CHAMPAIGN, Ill. - The University of Illinois Flash Economic Index continued to climb last month, rising to 106.5 from its 105.9 level in May.
The state economy has performed extremely well over the last year, especially in the first six months of 2005. A year ago last June, the Flash Index was at 100.3. It rose to 103 in December and has marched steadily to the 106.5 reading in June. The dividing line between economic expansion and contraction is 100.
Illinois came out of the 2001 recession very slowly compared to the rest of the country, but now appears to be catching up, according to J. Fred Giertz, the Illinois economist who released today's Flash results.
"This catch-up is confirmed by job growth data in Illinois," Giertz said. "For the first time since 1997, employment growth in Illinois has exceeded the national rate of growth for three consecutive months."
Illinois, however, has not fully caught up - the unemployment rate in May was 5.8 percent, compared to the 5.1 percent national average.
Corporate-tax receipts, which have driven the Index's growth in the last 12 months, were up again last month.
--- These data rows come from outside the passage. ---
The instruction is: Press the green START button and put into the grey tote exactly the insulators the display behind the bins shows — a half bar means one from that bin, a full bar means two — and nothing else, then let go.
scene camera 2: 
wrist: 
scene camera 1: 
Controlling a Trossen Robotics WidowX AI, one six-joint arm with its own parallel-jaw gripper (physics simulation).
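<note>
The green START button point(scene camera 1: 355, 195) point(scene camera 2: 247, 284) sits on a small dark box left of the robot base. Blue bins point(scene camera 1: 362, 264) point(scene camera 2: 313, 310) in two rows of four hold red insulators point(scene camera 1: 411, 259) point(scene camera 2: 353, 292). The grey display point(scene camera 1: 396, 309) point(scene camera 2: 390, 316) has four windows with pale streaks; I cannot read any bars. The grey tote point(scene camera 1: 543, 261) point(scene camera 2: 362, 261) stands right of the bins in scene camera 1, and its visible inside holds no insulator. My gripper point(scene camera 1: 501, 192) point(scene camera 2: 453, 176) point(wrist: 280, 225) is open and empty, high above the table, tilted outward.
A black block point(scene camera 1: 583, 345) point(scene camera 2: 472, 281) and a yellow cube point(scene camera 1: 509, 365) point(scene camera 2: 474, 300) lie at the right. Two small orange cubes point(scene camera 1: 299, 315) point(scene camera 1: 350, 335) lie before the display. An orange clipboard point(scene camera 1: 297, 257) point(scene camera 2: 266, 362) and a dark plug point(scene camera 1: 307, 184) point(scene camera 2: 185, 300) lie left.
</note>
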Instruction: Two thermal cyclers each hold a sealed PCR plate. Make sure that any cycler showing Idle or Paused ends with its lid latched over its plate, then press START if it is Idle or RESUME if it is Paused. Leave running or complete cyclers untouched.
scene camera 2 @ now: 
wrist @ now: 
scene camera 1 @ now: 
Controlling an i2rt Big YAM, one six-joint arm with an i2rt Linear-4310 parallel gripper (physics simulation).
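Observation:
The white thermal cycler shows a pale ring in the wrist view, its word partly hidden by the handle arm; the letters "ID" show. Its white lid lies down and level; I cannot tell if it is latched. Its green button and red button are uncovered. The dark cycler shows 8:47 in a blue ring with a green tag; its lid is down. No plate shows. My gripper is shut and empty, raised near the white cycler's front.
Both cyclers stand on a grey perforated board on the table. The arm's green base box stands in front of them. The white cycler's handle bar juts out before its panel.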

Individual income-tax receipts increased modestly, while sales-tax receipts dropped marginally.
The Flash Index is a weighted average of Illinois growth rates in corporate earnings, consumer spending and personal income. Tax receipts from corporate income, personal income and retail sales are adjusted for inflation before growth rates are calculated. The growth rate for each component is then calculated for the 12-month period using data through June 30.